To this point, I wonder how much Apple is struggling with this "problem". There is very little value in upgrading to newer iPads. Even for those of us that have the disposable income to spend on them, we can use a 5 year old iPad which acts almost identically to the newer ones. Yes, Apple has pushed some of the power features that the newer ones can do, but for those of us that just use it for notetaking, internet browsing, social media consumption, etc there has been virtually no need to upgrade. The second hand market is saturated with perfectly good devices for $100-$150 that perform in ways that are nearly indistinguishable from brand new iPads for the 95% of the population that are using these devices for media consumption.

Sure if you use the iPad for media creation then you can benefit from a newer one. But for media consumption, the older iPads perform nearly indistinguishably from the new ones.

chaboud|6 years ago

I noticed that my iPad mini 2 finally falls off the list, but that thing is somewhat ancient.

However, my Thinkpad X220 (maybe circa 2011?) still runs Windows 10 and Ubuntu, allowing it to stay up to date on security patches.
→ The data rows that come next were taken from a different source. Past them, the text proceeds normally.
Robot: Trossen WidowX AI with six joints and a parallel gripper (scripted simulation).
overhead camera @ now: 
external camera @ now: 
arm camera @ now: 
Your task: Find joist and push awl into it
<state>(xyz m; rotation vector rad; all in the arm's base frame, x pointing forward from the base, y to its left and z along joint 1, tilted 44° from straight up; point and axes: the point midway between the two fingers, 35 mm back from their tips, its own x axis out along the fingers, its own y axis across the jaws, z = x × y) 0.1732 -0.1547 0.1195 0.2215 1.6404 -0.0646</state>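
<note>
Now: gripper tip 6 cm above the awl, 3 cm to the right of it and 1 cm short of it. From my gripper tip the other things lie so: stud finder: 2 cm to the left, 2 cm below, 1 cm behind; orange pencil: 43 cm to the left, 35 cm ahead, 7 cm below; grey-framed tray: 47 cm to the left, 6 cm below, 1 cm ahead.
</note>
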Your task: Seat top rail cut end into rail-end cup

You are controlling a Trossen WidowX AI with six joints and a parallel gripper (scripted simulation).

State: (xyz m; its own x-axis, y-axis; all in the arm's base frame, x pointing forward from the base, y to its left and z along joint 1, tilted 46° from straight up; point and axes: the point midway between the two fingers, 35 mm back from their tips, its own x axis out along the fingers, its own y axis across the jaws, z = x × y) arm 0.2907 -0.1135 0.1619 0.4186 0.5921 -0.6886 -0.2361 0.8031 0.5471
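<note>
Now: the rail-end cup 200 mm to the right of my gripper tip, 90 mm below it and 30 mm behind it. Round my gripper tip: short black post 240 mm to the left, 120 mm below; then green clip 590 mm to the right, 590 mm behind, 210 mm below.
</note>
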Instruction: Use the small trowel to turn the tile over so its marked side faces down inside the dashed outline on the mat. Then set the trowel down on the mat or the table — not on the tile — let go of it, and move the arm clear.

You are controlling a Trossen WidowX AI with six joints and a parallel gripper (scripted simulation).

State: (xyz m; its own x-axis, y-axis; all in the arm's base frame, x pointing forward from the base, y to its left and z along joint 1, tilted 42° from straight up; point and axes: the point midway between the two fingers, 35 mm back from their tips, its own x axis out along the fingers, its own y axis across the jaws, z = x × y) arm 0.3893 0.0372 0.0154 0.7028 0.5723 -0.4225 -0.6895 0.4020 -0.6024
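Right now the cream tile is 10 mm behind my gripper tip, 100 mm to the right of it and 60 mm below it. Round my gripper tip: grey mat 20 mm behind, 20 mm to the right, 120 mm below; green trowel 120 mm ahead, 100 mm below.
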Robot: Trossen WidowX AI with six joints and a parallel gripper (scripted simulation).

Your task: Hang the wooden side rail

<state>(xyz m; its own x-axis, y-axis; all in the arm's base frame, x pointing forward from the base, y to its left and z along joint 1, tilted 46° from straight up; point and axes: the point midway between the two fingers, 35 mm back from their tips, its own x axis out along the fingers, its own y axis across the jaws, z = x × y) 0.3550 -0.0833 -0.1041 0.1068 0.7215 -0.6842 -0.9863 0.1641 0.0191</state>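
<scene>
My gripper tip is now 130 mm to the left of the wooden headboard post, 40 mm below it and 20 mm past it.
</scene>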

In a way, Apple's support levels are only impressive because we're inured to quick device expiration in other contexts (e.g. phones).

Infernal|6 years ago

To be fair, mobile development is a few years behind laptop development, and it makes sense that it would plateau later (thought with the current generation of smartphones we may be reaching that plateau).

A 2011 MacBook Pro 13" is comparable to your X220 (dual core i7 available, 8GB supported RAM, Intel HD 3000 graphics) and while it does fall off the supported list for macOS Catalina (mid-2012 MBP is the earliest supported) there's no reason to expect it wouldn't run Windows or Ubuntu comparably to the X220.
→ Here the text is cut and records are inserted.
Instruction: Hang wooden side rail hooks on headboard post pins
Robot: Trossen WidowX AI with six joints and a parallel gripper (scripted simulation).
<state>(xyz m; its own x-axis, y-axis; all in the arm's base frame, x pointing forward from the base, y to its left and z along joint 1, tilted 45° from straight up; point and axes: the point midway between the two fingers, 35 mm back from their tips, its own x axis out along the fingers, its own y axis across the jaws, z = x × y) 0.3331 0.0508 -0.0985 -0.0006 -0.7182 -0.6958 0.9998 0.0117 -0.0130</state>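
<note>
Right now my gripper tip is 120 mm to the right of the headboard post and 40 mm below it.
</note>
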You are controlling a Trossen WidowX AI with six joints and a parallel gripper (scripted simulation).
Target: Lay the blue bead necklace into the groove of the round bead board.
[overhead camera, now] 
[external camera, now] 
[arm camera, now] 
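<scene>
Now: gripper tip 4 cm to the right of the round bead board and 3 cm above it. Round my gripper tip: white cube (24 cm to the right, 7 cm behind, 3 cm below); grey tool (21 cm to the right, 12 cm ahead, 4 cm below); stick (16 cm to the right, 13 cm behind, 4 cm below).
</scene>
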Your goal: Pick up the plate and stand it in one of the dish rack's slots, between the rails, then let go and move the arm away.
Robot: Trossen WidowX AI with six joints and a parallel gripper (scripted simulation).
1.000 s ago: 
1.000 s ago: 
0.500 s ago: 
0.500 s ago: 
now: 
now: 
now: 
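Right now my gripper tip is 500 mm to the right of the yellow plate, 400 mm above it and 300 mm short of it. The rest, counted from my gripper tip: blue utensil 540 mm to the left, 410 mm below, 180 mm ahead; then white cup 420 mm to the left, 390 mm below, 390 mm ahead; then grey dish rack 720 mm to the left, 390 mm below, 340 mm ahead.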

When comparing (tablet) apples to (tablet) apples, I wonder if any of the tablets mentioned here are still supported in 2019 like your iPad mini 2 was? https://www.zdnet.com/pictures/best-android-tablets-septembe... It's a genuine question as I'm not that familiar with the Android ecosystem.

savoytruffle|6 years ago

It supports iPads with an A8 series chip, while iOS 13 does not support such iPhones (which would be a 5S). It's presumably because the iPads of the same CPU generation usually have more RAM, more CPU cores, more GPU cores.

simonh|6 years ago

It’s almost certainly memory. All the supported devices have at least 2GB RAM.
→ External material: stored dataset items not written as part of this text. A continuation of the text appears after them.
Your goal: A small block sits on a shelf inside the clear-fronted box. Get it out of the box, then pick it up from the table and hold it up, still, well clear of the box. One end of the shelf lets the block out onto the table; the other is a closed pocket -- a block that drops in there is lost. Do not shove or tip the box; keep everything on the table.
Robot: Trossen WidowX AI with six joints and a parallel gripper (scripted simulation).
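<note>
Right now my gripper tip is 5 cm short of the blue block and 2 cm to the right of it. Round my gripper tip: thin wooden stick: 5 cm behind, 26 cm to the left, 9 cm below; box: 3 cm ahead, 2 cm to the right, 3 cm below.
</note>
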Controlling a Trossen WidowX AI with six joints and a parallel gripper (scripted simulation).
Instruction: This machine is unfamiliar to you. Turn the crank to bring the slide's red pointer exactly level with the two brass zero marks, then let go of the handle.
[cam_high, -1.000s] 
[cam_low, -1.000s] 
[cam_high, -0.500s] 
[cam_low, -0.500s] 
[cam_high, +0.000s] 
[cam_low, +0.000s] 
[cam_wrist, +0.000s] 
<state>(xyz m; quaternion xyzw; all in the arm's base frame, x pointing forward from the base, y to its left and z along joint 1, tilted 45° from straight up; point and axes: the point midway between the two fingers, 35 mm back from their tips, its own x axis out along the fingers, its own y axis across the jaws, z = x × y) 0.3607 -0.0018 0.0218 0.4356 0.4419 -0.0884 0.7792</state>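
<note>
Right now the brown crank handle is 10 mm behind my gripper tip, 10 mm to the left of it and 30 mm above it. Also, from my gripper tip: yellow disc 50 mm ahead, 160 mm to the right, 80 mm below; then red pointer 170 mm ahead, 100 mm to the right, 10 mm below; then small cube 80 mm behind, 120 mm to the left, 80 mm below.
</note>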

The iPhone 6 had the A8 with 1GB RAM and is not supported by iOS 13. The iPad Air 2 has the A8X with 2GB RAM and is supported by iPadOS 13.

In the past the break on unsupported older devices has been down to hardware. Usually memory, but also on the 64bit transition. I’m not aware of a single break in support that wasn’t determined by hardware requirements.

saagarjha|6 years ago

iPad Air 2 has an A8X, and iPhone 5s has an A7.

dep_b|6 years ago

It looks like the cutoff was 2GB of RAM.

Miraste|6 years ago

Those decisions are pretty arbitrary. Way back on iOS 5, the iPod Touch 4 got the update and the original iPad missed it, despite using the exact same processor and RAM.

mcintyre1994|6 years ago

iPad Air 2 is still really really good, I bought mine refurbished but it must still be 3-4 years since then and it's never felt slow at all.

knolan|6 years ago

The iPad Air 2 was notable for being a powerhouse. The successor was actually slower. I guess iPadOS was in the oven for a long time.

gowld|6 years ago

Age doesn't make hardware incompatible with an OS. Architecture changes do.

paggle|6 years ago

That's why Apple devices are much cheaper than Android devices. They're secure and usable for far longer, as long as you don't break them, so the amortized monthly cost is far less.

username3|6 years ago

iPad Air 2 users beware. An iPadOS update made my iPad 1 useless and crash all the time.

mistersquid|6 years ago

> An iPadOS update made my iPad 1 useless and crash all the time.

Do you mean mean an iOS update? iPadOS was not released until today, 24 Sep 2019.

jonny_eh|6 years ago

I've been using the 13.1 beta on my iPad Air 2 for a couple days and it has been fine.